Antes de Patrick Watson no Coliseu, improvisámos nova passagem pelo Tanque, para aferir da temperatura. Está quente ali, por via do one woman show de Peaches, que exibia: maquilhagem vermelha, extensões loiras no cabelo, maillot em que estava estampada uma cara de homem zangado e os seus dotes no auto-djing, actividade que implica pôr o CD a tocar e cantar por cima. Acaba com Fuck the pain away, enquanto bebe champanhe e atira toalhas que acabou de esfregar nas suas partes baixas, deixando o público a cantar o refrão em uníssono, num êxtase cor da maquilhagem de Peaches.

Não são só as pessoas que se movem no Mexefest, a informação também e, quando entramos no Coliseu para assistir ao desempenho de Patrick Watson, já sabemos que houve concertos acima da média que perdemos por sobreposição de horários (The Parrots foi bom, Castello Branco idem, etc.). Um concerto de Watson é uma lição de geografia: isto é uma planície, isto é uma montanha. Quando a força de um tema está concentrada no piano, o Coliseu torna-se demasiado grande para tanta intimidade e vai de planície. Mas em se lhe dando para requisitar participação activa de todos os músicos, Watson inventa montanhas na forma de refrões épicos que servem muito bem a sua pop clássica.
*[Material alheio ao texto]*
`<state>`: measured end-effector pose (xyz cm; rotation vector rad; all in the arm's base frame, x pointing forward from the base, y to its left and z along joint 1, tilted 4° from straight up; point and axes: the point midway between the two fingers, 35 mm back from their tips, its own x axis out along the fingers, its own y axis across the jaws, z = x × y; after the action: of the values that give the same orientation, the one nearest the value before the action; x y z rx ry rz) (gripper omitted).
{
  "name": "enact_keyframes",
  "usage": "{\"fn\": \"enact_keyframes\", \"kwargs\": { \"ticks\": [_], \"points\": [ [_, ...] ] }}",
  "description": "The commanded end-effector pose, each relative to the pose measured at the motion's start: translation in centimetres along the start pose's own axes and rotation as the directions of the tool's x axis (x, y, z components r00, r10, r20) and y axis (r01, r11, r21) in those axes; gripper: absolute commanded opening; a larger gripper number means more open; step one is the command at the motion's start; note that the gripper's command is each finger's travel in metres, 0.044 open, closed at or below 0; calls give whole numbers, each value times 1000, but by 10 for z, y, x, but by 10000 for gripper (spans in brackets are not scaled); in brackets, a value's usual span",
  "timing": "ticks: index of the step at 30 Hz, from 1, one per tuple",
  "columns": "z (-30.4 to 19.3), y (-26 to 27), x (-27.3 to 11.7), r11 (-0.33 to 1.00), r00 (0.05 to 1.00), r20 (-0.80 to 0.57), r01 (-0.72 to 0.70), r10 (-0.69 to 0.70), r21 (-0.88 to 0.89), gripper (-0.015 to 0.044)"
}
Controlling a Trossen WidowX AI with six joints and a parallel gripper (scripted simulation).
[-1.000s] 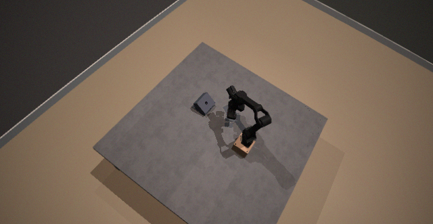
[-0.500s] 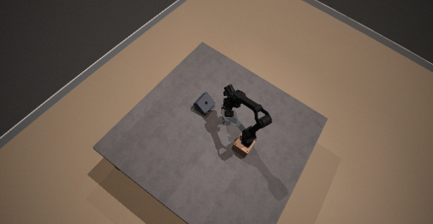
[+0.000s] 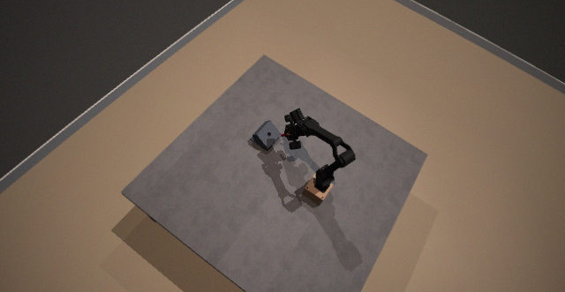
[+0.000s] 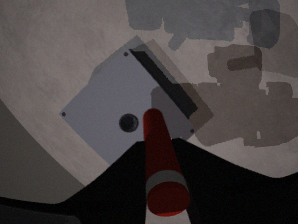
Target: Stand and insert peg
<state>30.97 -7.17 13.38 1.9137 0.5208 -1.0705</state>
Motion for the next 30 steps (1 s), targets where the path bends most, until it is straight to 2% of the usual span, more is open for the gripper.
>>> {"fn": "enact_keyframes", "kwargs": {
  "ticks": [1,30],
  "points": [
    [-10,7,-1,998,999,-36,-34,32,-52,0],
    [-23,17,34,993,996,-66,-66,60,-94,0]
  ]
}}
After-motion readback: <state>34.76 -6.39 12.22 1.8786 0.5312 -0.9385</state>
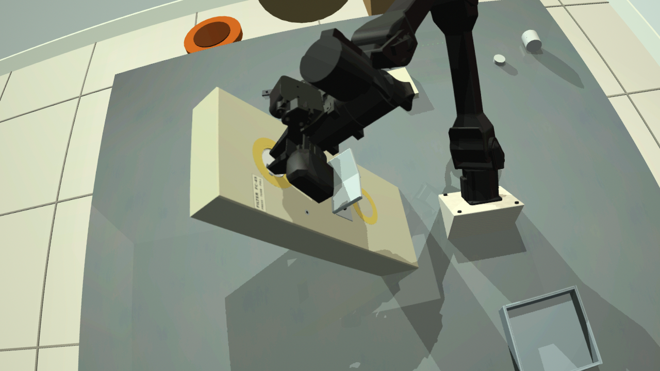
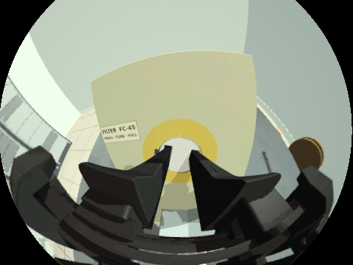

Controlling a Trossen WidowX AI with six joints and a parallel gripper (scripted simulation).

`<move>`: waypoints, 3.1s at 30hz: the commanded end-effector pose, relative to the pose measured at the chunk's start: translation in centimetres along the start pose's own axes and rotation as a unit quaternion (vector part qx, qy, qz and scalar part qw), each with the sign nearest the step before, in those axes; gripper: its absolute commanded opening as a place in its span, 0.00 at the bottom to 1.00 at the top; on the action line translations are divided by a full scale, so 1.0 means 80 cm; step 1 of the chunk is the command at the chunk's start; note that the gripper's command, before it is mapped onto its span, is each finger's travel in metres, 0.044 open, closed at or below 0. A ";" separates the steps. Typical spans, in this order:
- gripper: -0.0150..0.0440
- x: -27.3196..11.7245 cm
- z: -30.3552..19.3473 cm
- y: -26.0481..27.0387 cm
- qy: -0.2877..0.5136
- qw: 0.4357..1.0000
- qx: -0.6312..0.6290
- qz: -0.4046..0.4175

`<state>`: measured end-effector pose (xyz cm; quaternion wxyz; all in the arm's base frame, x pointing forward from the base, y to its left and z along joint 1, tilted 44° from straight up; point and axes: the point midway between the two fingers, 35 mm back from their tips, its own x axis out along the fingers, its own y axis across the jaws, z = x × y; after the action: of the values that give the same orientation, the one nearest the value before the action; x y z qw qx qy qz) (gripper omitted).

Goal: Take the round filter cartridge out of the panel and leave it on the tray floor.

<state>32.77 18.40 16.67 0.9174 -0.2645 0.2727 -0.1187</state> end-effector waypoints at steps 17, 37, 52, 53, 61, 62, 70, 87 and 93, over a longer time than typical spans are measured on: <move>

Não foi perfeito, pareceu longo, o que pode dever-se ao cansaço que se vai infiltrando no corpo e ao excesso de sabores que o cérebro tem de processar numa só noite, mas os fãs não ficaram desiludidos.

Do menu destacam-se as rendas de Bombino, as farpas eléctricas dos Glockenwise e 50% dos temas de Ariel Pink. O que não é nada mau, numa só refeição.